Claim, Grounds, Warrant Claim, Grounds, Warrant

College Writing Survival Kit
How to Compose a Short Answer: Claim, Grounds, Warrant
In college, there are a few assignments you can pretty much assume you will encounter in most
classes: essays, blue book tests, and short answer questions. Most of the time students are
pretty well educated on how to complete the first one and moderately informed about the
second one, but rarely instructed how to respond to a short answer question. This handout will
hopefully help you compose effective short answer responses that will earn you higher grades
and help you get more out of the subject matter your professor is trying to teach you.
To begin with, the short answer response is not an essay, so it will not contain an introductory
paragraph, body paragraph, and then a concluding paragraph. That is an essay not a short
answer response. There isn’t enough space or time for that when composing a short answer.
In essay terms, the short answer closely resembles a body paragraph, a single cluster of
information that conveys a main idea. The basic short answer response/body paragraph is
comprised of three things:
Claim, Grounds, Warrant
CLAIM
TOPIC SENTENCE. It is the first sentence and it conveys the main idea of the short answer
paragraph. It is a direct response to the short answer prompt/question. Let me repeat that: the
topic sentence directly answers the question. This sentence is the thesis/main idea of your
paragraph. (Note: If this is a body paragraph in a larger, traditional essay, this claim would
support the thesis).
Please read the following:
http://www.writingcentre.uottawa.ca/hypergrammar/partopic.html
GROUNDS
EVIDENCE. This is the concrete/factual information that you are basing your argument on. If
you are using a text to analyze like piece of literature or documents from research, this would
be a direct quote from your one of your sources. If you are not using a textual source, this
would be an example.
Please read the following:
http://writingcenter.unc.edu/handouts/evidence/
http://www.massasoit.mass.edu/academic_resource_center/wwlcenter/pdf/IntegratingQuotes
.pdf
WARRANT
ANALYSIS. This is where you use reasoned logic to explain how you came to your conclusions as
a result of the grounds you provided. This is the part where you explain your point to the
reader. Some students like to think of it as the opinion part because you are telling the reader
what you think, but you wouldn’t use the phrase “In my opinion.” “In my opinion” and “I
believe” are empty phrases that don’t mean anything really. If you are making a statement and
it comes from you, readers can pretty much figure out that it is your opinion and what you
believe.
CLAIMS (topic sentences) have two components:
TOPIC
ASSERTION
Cigarette vending machines
should be outlawed.
Arthur killed Daphne
in self-defense.
All students
should be required to take computer science.

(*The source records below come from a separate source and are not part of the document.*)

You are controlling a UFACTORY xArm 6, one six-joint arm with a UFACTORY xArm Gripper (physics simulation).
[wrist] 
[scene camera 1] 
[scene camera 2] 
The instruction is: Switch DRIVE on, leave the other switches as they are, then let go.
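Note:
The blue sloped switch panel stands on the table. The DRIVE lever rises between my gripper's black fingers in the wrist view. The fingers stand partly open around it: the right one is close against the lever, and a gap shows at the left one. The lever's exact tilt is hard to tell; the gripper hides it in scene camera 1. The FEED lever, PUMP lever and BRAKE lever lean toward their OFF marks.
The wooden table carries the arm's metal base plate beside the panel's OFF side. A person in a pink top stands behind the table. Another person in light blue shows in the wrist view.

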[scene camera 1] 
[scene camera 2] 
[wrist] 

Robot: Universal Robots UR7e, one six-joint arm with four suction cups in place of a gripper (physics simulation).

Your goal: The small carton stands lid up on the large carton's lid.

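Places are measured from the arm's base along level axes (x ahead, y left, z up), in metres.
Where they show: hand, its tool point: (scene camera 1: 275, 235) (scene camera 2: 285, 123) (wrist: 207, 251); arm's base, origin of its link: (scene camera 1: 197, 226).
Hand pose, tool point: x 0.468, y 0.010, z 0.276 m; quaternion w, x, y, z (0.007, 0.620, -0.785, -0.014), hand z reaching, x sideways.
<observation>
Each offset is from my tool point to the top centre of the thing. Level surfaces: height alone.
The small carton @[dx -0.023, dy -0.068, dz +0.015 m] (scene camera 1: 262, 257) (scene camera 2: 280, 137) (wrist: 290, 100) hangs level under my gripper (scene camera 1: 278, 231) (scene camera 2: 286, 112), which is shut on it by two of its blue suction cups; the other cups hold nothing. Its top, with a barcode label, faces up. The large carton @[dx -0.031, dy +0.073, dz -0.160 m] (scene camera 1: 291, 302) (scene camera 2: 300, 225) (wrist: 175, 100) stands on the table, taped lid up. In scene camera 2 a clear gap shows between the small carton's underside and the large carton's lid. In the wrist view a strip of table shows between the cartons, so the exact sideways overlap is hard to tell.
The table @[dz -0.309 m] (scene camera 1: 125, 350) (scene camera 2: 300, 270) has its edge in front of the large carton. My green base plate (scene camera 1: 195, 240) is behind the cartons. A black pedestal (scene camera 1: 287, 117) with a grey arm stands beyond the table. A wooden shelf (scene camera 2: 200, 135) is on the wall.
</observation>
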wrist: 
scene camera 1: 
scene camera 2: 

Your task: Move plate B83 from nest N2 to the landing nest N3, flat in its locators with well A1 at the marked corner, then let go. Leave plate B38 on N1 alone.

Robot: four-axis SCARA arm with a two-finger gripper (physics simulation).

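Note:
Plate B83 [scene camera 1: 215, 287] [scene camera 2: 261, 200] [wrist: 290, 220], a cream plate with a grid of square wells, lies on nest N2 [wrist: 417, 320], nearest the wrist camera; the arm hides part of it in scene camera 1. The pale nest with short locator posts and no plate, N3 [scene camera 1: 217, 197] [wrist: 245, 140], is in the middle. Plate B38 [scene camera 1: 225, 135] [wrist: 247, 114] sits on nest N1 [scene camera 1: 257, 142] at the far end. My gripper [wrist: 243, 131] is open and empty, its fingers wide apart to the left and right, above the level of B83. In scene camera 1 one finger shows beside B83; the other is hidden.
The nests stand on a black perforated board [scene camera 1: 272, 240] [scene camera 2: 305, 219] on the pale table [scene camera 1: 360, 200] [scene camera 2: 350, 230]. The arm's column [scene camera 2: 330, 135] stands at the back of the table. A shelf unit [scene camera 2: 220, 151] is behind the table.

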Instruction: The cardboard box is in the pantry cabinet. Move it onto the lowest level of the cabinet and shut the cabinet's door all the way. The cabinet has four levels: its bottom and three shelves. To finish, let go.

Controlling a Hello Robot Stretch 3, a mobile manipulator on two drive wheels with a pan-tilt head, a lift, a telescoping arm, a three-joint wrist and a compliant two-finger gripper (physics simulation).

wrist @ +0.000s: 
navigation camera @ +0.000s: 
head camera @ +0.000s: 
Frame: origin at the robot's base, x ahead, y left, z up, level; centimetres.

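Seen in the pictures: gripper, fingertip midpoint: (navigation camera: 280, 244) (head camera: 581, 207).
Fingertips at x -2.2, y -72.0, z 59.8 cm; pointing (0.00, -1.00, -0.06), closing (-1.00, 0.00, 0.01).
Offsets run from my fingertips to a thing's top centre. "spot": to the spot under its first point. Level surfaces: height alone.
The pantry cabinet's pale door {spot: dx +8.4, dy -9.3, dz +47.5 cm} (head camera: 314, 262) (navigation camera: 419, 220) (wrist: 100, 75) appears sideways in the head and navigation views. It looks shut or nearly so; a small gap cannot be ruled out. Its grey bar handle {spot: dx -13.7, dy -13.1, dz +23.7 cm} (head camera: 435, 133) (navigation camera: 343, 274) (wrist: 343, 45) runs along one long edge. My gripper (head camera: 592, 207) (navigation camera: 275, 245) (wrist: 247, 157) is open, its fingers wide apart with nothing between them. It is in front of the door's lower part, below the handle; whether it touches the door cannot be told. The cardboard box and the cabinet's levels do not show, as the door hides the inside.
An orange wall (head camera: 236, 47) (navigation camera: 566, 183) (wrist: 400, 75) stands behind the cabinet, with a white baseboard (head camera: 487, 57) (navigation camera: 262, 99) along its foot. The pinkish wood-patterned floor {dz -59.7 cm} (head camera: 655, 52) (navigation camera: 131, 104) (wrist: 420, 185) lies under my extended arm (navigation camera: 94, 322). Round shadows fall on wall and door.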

In a traditional, formal essay, there is a main claim, the thesis, and several smaller claims, topic
sentences, that support the main claim. In a short answer response, the main claim is the only
claim because there are only one or two paragraphs that follow.
Modified from the following:
http://sharepoint.mvla.net/teachers/StevenK/Language%20and%20Comp%20AP/Documents/AP_Exam_Preparation/Persuasive_Writing_and_
the_Warrant.pdf
Next page…
CLAIM
Sally should be class president.
GROUNDS
She is an honors student.
WARRANT
Honor students, are intelligent, so she will be able to make good decisions for
the school.
CLAIM
King Phillip deserves no loyalty.
GROUNDS
He is considered a tyrant by his people and other countries.
WARRANT
Tyrants deserve no loyalty.
CLAIM
Conservation efforts have suffered because they are not profitable.
GROUNDS
This can be seen worldwide, especially in poorer countries like in
“Ecuador [that] abandoned a pioneering conservation plan in the Amazon that
attempted to raise funds from the international community instead of drilling
for oil in a pristine corner of the Yasuni national park” (Watts).
WARRANT
When countries are faced with choice between doing something about their
state of economic decline or deforestation, they often choose the option that
will provide the most immediate results. Both problems are serious to the
health of the country, however, improving a country’s financial woes by drilling
for oil, in the case of Ecuador, makes the majority of the population satisfied in
the quickest amount of time as deforestation continues.
CLAIM
Edgar Allan Poe’s “The Cask of Amontillado” uses diction in the beginning of
the story that foreshadows the narrator’s twisted state of mind.
GROUNDS
Luchresi characterizes the carnival upstairs as “supreme madness,” that
Fortunato’s palate is comparable to other “fools,” and that he is “afflicted”
with sickness (56).
WARRANT
Although the singular use of each word is not unique in and of itself, the
particular grouping of those words, especially toward the beginning of the
story, help the reader see what state of mind Luchresi is in from the very start.